● What you have to do
Nothing outside the stretch is wanted. Repeat exactly the lines of the listing below from the one that contains "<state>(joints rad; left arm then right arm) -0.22" through the one that contains "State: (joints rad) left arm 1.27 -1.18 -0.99", both ends included.

● Material provided
>>>>>

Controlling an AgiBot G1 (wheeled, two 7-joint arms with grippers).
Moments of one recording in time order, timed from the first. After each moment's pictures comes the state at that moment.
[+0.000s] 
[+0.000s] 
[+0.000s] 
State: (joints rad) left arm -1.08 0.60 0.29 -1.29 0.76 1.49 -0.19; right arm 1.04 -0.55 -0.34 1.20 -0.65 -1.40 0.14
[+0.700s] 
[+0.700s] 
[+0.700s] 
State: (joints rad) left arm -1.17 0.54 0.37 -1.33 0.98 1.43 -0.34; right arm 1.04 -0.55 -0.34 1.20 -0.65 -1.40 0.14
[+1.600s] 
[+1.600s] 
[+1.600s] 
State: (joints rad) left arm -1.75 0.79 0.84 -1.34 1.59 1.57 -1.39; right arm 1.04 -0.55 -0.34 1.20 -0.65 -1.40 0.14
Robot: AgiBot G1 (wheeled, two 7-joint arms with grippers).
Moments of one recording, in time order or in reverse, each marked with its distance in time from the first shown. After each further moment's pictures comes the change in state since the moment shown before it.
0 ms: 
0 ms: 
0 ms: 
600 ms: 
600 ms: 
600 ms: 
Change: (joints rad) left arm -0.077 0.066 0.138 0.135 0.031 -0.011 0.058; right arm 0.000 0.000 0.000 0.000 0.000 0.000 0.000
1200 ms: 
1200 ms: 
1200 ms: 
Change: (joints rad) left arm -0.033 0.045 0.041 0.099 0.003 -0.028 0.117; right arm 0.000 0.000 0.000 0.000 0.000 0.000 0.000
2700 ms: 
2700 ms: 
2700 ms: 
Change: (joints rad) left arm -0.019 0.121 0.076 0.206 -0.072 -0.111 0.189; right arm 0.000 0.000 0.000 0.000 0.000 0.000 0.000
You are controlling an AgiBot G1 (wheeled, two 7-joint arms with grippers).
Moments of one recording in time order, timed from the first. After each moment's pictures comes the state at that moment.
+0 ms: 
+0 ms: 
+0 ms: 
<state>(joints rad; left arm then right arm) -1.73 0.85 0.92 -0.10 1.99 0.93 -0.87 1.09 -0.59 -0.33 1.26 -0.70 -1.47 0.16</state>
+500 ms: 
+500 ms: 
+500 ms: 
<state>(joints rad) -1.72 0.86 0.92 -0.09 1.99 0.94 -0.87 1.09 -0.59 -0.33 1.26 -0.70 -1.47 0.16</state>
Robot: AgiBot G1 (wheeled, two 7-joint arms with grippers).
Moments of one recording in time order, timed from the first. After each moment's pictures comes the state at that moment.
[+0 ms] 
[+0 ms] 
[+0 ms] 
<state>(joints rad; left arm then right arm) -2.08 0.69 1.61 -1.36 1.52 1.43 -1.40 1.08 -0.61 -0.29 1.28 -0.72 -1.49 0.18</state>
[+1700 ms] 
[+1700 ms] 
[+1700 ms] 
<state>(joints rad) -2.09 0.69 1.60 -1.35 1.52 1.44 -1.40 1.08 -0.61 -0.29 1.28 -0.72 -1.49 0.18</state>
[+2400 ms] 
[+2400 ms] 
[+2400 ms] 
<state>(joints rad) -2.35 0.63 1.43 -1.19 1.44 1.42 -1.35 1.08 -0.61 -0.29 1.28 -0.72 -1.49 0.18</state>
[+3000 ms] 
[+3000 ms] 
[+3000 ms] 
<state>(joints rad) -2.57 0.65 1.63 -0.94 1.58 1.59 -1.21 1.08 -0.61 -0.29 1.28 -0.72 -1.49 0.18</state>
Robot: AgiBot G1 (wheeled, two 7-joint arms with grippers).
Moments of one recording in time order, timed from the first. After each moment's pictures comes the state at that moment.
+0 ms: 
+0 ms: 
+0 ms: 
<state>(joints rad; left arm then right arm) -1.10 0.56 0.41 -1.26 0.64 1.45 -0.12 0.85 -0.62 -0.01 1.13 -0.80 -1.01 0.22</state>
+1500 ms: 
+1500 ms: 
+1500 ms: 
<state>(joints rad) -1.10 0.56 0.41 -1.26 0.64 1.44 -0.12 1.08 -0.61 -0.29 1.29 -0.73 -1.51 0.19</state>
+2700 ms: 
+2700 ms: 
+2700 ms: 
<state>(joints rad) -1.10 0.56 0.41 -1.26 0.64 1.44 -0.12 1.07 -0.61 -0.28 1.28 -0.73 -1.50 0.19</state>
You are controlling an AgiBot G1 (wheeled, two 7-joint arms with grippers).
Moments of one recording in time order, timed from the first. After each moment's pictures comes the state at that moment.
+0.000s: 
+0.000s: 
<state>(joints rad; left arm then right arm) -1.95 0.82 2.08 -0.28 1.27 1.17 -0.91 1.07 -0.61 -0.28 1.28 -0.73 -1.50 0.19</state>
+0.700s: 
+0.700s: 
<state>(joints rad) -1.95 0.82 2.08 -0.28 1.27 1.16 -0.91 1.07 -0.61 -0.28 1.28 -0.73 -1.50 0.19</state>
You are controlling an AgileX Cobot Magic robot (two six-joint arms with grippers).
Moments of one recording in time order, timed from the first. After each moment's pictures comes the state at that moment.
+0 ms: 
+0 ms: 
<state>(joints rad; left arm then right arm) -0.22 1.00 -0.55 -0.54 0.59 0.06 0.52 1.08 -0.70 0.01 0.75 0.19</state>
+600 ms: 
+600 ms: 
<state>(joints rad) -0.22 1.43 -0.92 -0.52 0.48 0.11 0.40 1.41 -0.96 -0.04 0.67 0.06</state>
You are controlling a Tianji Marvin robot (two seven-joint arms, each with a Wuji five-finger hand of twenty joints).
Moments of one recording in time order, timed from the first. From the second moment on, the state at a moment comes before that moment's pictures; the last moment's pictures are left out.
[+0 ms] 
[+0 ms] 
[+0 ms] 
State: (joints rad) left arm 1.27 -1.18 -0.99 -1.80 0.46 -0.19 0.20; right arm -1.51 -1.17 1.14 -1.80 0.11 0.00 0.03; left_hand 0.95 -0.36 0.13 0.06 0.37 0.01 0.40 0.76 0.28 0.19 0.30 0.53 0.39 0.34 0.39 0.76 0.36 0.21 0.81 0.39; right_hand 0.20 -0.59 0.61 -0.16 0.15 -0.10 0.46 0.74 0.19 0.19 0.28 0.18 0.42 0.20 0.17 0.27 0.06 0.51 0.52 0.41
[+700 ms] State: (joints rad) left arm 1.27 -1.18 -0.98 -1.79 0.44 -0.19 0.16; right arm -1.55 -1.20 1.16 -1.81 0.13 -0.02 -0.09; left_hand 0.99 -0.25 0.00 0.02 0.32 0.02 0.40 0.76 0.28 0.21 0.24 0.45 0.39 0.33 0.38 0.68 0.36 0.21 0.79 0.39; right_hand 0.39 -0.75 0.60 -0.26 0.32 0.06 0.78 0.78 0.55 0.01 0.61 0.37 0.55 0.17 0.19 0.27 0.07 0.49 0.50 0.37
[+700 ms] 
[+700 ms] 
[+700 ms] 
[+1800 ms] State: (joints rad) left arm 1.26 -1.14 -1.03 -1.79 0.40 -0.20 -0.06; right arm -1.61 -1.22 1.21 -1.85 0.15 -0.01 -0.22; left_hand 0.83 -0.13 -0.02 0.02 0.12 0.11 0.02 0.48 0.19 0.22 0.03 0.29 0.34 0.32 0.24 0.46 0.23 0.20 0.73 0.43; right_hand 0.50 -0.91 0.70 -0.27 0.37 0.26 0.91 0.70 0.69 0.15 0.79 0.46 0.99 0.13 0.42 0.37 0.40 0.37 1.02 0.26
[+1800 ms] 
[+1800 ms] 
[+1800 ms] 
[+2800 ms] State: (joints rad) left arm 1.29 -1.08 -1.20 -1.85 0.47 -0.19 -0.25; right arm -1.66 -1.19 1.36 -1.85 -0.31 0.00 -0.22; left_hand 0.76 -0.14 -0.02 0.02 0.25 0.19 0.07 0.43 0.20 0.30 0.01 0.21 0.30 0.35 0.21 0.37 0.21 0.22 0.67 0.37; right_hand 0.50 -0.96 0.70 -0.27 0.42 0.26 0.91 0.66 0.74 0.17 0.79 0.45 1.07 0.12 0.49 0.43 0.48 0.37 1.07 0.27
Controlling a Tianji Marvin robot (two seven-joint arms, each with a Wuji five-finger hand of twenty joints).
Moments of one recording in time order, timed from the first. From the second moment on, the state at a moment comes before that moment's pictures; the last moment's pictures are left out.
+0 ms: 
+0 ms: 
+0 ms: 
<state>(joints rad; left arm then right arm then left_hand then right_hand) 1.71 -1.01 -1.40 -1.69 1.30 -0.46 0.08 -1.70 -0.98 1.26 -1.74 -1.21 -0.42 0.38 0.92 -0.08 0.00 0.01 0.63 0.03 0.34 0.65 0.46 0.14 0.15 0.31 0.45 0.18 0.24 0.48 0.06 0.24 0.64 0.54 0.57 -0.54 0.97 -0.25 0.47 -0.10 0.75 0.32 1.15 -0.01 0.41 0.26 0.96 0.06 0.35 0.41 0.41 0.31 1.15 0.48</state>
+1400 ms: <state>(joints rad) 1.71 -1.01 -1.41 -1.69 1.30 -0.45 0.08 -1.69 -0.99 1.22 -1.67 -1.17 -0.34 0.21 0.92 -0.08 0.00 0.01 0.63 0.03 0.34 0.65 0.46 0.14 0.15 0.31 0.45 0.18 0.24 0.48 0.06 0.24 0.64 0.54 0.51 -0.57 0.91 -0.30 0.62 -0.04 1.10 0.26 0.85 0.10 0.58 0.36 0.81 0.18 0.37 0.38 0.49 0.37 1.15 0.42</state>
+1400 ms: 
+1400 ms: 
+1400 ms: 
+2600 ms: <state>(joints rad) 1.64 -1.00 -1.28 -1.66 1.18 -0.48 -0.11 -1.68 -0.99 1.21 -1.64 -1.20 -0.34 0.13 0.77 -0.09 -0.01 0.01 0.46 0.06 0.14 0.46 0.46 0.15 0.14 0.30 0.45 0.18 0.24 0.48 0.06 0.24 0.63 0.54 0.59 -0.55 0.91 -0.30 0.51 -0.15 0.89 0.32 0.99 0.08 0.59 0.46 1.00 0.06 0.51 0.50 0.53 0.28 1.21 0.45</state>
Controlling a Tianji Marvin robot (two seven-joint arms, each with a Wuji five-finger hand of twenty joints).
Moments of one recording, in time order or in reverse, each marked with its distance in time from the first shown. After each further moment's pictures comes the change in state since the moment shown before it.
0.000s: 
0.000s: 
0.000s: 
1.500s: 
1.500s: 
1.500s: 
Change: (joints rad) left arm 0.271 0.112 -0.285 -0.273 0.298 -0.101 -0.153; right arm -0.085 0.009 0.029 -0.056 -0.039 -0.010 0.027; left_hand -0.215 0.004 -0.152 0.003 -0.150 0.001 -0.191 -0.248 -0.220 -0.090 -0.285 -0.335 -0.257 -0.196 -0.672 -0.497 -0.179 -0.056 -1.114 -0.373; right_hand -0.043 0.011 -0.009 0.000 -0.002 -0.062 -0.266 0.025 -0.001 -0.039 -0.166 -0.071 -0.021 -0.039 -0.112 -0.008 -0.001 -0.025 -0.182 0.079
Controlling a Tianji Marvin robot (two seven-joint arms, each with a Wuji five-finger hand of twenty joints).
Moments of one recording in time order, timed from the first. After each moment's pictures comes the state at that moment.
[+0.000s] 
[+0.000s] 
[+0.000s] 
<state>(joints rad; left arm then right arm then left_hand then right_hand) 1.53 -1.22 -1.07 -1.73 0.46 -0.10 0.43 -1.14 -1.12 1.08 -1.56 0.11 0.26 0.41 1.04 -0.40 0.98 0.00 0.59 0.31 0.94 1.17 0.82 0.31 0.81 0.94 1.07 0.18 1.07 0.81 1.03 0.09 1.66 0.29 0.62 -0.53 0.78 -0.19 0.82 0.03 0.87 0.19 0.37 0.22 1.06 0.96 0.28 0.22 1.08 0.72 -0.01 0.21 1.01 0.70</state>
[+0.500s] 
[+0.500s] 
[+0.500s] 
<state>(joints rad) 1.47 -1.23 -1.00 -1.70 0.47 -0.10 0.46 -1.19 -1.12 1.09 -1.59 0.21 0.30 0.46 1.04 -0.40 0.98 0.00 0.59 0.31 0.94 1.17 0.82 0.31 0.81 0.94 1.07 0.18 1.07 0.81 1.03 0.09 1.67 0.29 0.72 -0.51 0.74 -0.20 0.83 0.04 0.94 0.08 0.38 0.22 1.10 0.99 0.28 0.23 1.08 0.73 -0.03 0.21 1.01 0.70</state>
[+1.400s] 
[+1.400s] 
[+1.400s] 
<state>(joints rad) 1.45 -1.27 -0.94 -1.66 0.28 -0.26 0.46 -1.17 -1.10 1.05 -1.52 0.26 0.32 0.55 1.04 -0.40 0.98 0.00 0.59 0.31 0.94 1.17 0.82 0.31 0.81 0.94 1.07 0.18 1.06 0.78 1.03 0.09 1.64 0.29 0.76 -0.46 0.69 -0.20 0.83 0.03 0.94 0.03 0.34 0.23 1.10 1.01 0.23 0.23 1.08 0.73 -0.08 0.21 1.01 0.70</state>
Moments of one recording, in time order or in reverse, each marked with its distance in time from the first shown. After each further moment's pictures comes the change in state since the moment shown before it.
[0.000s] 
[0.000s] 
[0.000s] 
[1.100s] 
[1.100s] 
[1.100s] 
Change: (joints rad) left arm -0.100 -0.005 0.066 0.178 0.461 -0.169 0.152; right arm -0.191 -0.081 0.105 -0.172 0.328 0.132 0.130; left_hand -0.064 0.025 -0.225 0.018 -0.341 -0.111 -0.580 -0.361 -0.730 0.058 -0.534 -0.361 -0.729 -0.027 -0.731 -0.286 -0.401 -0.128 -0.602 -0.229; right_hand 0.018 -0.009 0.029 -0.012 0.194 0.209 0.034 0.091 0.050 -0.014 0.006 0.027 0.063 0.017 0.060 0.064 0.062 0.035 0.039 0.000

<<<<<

● Task result
<state>(joints rad; left arm then right arm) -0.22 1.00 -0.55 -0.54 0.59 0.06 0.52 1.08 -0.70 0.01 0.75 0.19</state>
+600 ms: 
+600 ms: 
<state>(joints rad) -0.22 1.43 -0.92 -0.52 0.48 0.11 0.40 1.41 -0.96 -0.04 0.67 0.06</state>
You are controlling a Tianji Marvin robot (two seven-joint arms, each with a Wuji five-finger hand of twenty joints).
Moments of one recording in time order, timed from the first. From the second moment on, the state at a moment comes before that moment's pictures; the last moment's pictures are left out.
[+0 ms] 
[+0 ms] 
[+0 ms] 
State: (joints rad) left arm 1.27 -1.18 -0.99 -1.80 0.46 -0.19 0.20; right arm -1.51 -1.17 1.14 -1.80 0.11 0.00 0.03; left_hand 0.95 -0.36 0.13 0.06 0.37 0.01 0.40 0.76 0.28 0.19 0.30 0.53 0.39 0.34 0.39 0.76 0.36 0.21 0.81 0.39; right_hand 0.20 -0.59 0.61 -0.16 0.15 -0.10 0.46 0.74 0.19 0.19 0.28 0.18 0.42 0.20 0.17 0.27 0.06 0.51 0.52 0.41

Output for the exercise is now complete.